Real-time monitoring of drug effects

One of the major advantages of using the manual patch-clamp assay with hiPSC-derived cardiomyocytes is its ability to provide continuous, real-time monitoring of drug effects over time. The recordings are stable for more than 30 minutes, allowing researchers to observe the cumulative effects of multiple concentrations of a compound.
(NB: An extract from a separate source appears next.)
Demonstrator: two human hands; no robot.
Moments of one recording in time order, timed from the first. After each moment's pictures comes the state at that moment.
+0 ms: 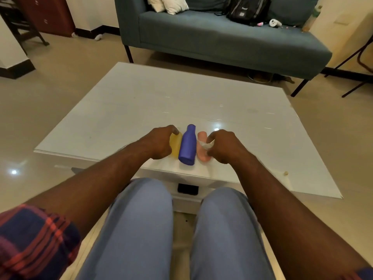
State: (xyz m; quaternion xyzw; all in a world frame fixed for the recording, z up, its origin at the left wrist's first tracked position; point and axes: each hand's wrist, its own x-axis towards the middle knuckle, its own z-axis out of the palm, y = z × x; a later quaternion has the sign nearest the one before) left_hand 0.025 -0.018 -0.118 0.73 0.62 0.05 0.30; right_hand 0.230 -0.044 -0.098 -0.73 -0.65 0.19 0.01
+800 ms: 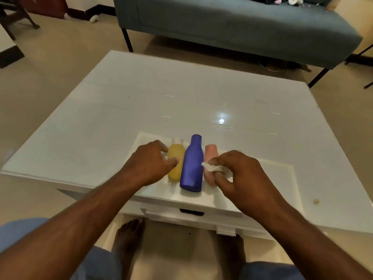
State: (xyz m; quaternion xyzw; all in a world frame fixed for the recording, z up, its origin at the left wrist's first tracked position) left_hand 0.013 0.002 -0.145 0.63 0.70 0.12 0.31; right_hand 0.241 -0.062 -0.103 -0.66 -0.70 0.23 0.13
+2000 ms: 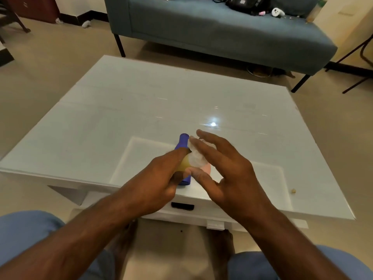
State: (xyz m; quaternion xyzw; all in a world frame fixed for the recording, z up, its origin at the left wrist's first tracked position) left_hand 0.037 -0.071 -0.115 0.77 0.46 0.25 0.36; right_hand 0.234 -0.097 -0.091 -0.48 -0.79 0.12 0.35
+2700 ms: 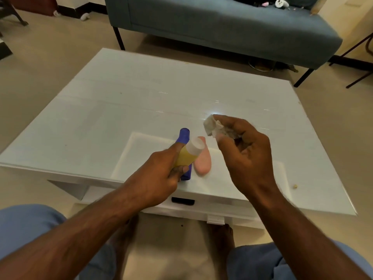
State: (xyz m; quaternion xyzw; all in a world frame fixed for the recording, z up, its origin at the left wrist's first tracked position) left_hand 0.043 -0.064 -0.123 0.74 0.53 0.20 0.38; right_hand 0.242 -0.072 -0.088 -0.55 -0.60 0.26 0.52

This time window enables the examination of how the compound behaves over a prolonged exposure period, which is particularly important for drugs that may cause delayed or cumulative effects. By applying various concentrations of the drug during the assay, researchers can determine the dose-dependent effects on action potential parameters and discern compounds that pose a higher or lower risk for proarrhythmia.

Case study: Dofetilide and its impact on action potential duration

To illustrate the utility of this assay, let’s consider the example of dofetilide, a drug used to treat atrial fibrillation. Dofetilide is known to prolong APD, which increases the risk of arrhythmias. Using the manual patch-clamp assay with hiPSC-derived cardiomyocytes, we can measure the impact of dofetilide on APD and other action potential parameters.

When exposed to 50 nM of dofetilide, the compound provoked early afterdepolarisations (EADs) and caused a significant prolongation of all measured APD values in hiPSC-derived cardiomyocytes (Figures 1 and 2). This is a clear indicator of the proarrhythmic potential of dofetilide. In addition, the stability of the spontaneous beats from a cardiomyocyte becomes disturbed after exposure to dofetilide, in comparison with vehicle-treated controls (Figure 3).